Lately, for reasons you all will never know, I’ve been thinking a lot about the abortion and how my life would be changed right now if I hadn’t done it. First, there’s the obvious – I’d have a 10 year old boy or girl, I’d be 8 years away from them attending college.
Now, the less obvious – I wouldn’t have had all the relationships I had – but considering how the last one went, would that really be such a bad thing? Would I have gone to college? You betcha – because that’s the kind of person I am – it just would’ve taken a little longer.
Half my friendships wouldn’t exist but I’d probably have other ones to replace them that would be equally as fulfilling in a different way. The baby daddy still wouldn’t be in the picture because honestly he’s a waste of space – and I’d still be okay with that.
I wouldn’t have moved to Madison – or maybe I would have, and actually stayed because I wouldn’t have had Charlie here because I never would have met him. My parents would still be retiring, and my brother and I might have a better relationship than the one we have now – especially if I had given birth to a little boy.
Honestly, I’d probably be in the same job I’m in right now.
See – the thing that I’m realizing, looking back on this decision 10 years later, is that I regret it. I really regret it. When I was younger, I looked at the abortion like no big thing. At the time, I figured it was the best decision I made for myself and everyone involved. I did peer counciling for other girls and told them that the pain would get better – because they had might the right decision. They were barely children, how could they raise children? How could I?

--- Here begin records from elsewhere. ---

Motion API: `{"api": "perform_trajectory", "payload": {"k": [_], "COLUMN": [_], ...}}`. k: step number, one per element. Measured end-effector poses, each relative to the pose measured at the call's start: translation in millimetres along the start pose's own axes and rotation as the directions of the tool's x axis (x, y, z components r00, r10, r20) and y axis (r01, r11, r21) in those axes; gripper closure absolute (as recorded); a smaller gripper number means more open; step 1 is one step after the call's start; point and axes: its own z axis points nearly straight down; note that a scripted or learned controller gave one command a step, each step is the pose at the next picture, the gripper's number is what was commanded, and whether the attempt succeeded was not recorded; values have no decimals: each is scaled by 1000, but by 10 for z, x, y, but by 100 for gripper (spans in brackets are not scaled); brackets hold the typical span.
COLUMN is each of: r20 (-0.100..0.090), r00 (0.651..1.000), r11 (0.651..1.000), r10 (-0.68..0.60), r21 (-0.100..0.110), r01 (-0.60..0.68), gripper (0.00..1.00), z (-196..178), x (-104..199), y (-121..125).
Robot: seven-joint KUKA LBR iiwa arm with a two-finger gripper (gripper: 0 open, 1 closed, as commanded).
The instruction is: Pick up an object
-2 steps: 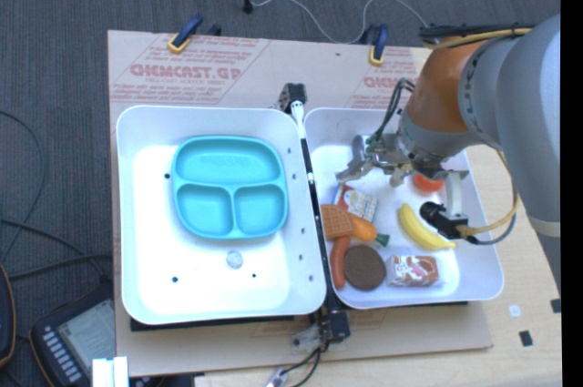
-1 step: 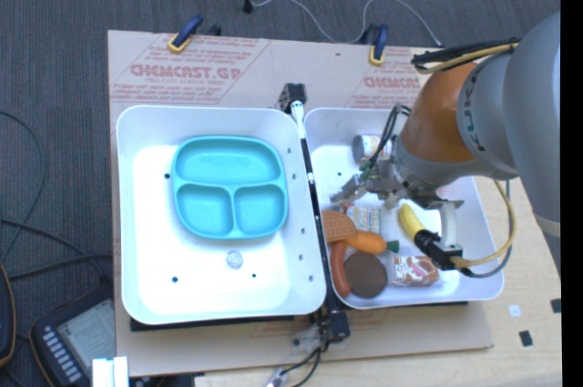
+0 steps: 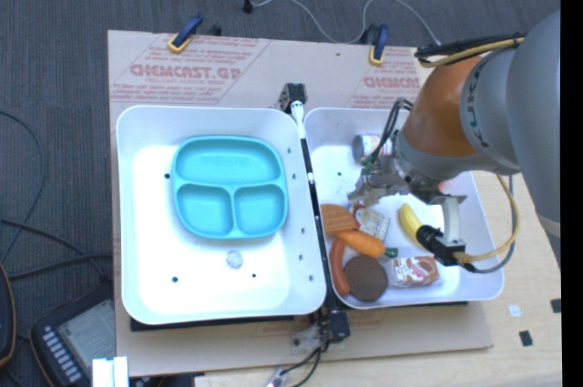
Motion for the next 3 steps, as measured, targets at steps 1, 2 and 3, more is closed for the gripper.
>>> {"api": "perform_trajectory", "payload": {"k": [1,2,3], "r20": [3,2,6], "r00": [1000,1000,1000], "r11": [1000,1000,1000], "r10": [1,0,0], "r21": [23,23,12], "r01": [-1,0,0], "gripper": [100,0,0], "z": [12,13,147], "x": [-603,-598,-435], "y": [39,40,-623]}}
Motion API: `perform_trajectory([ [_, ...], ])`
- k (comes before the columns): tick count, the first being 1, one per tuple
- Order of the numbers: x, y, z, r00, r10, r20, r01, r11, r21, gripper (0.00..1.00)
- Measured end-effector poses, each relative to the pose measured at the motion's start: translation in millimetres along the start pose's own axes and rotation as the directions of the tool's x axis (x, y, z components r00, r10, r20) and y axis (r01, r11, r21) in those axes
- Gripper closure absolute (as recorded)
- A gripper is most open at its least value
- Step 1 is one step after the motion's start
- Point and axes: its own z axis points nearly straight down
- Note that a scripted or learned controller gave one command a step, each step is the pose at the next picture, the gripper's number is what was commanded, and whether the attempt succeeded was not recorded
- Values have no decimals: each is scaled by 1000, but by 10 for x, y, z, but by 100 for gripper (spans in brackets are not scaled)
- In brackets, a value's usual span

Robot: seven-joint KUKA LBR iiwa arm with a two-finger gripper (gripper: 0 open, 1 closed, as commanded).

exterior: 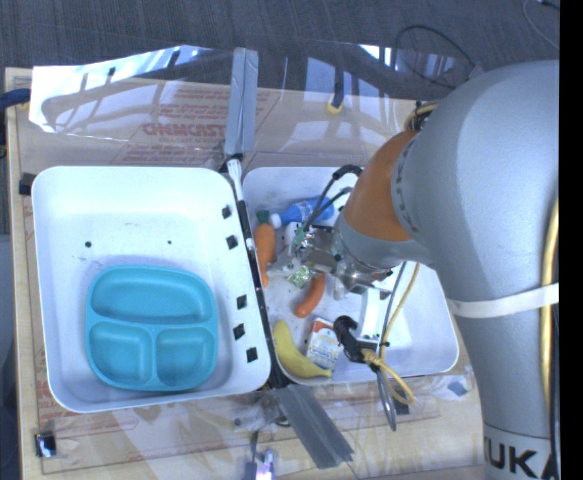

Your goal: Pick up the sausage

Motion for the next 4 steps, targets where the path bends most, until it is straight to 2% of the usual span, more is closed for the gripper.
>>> perform_trajectory([
  [1,27,-12,-80,1000,-8,-4,8,1000,7,100],
  [2,545,299,-987,961,275,-4,-275,961,8,100],
  [3,284,262,-299,947,321,-24,-322,947,-20,100],
  [4,475,662,-1632,617,787,-1,-787,617,9,100],
])
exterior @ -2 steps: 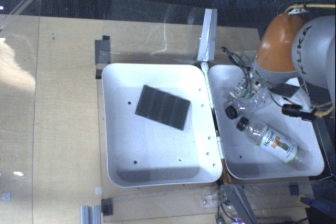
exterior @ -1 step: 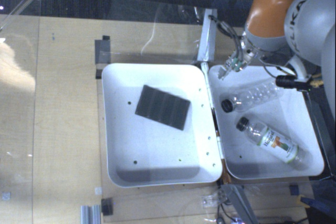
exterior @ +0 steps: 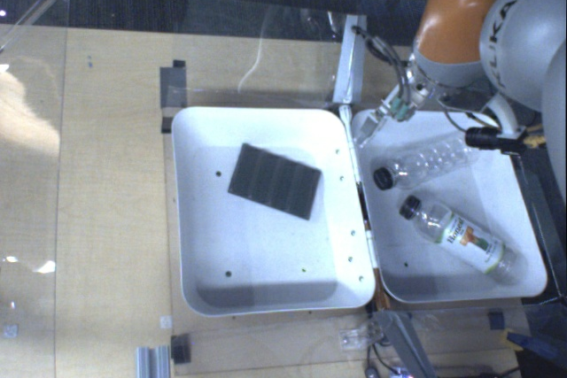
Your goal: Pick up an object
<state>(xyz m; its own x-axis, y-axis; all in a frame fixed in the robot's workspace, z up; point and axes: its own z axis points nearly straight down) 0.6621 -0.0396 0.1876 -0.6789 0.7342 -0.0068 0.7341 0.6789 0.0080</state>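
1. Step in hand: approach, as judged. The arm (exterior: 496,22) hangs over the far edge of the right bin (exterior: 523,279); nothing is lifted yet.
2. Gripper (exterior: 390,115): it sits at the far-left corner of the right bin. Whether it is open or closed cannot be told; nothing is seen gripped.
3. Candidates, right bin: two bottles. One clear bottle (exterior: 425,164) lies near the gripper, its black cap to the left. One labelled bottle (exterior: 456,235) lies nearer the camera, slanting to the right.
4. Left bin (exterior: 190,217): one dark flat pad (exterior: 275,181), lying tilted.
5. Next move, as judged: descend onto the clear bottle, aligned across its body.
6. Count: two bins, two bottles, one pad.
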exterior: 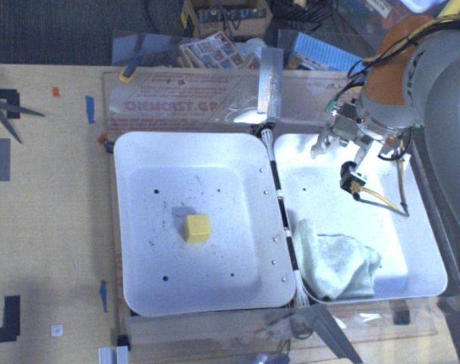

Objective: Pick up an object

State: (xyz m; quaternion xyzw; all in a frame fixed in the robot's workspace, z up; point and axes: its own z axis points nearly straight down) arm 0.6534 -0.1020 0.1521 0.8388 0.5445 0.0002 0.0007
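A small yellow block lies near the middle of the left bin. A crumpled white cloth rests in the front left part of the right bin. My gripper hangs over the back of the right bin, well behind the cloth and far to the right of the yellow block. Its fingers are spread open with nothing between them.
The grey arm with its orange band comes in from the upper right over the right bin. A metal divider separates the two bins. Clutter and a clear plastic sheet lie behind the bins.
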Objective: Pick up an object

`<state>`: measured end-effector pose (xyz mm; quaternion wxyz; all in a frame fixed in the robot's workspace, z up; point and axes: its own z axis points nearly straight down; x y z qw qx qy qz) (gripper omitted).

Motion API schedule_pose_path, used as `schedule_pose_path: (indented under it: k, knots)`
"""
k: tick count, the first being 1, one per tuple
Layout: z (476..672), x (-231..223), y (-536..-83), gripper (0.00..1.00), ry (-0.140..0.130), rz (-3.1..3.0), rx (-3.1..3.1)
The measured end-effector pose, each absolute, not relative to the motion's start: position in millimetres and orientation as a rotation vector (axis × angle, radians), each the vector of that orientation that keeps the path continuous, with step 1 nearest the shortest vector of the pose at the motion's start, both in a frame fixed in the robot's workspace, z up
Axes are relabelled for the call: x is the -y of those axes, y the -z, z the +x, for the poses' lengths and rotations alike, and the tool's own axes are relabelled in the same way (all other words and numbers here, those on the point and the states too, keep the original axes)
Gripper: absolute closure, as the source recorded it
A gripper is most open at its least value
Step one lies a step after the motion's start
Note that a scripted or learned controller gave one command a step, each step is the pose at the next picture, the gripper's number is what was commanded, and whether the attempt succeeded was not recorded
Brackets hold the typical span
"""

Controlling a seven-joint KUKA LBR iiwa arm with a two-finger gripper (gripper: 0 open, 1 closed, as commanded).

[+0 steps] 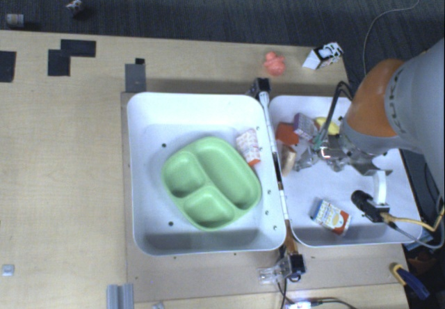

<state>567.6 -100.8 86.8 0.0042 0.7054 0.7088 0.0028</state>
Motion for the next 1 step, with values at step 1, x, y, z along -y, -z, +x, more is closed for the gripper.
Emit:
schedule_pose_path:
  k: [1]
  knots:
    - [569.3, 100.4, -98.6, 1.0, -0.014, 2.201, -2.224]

But it sneaks up on you. It sneaks up on you when you’re 27 in bed thinking that 10 years and a week ago you made the decision to end what could have been your child’s life. The regret creeps in and you start thinking about how your life could have been different – how it could have been better or worse. You start to see kids that are roughly the age your child would be and you see yourself in them and wonder how you could have been so stupid. You see, the truth is – it was stupid of me to get pregnant at such a young age, but it was even more stupid for me to terminate that pregnancy.
I was strong enough then to do it – I just didn’t know it and was influenced by the people around me at the time. Truth be told, I would have risen to the occasion and I would have been a damn good mother.
And that’s not to say that all people are like me. I’m sure there are people out there who don’t regret the decision the made. I’m just saying, for most people, it’s not as easy as it seems. It’s all hard, and every decision you make if you get pregnant when you’re that age – whether it’s adoption, abortion, or actually having the child is going to change your life forever.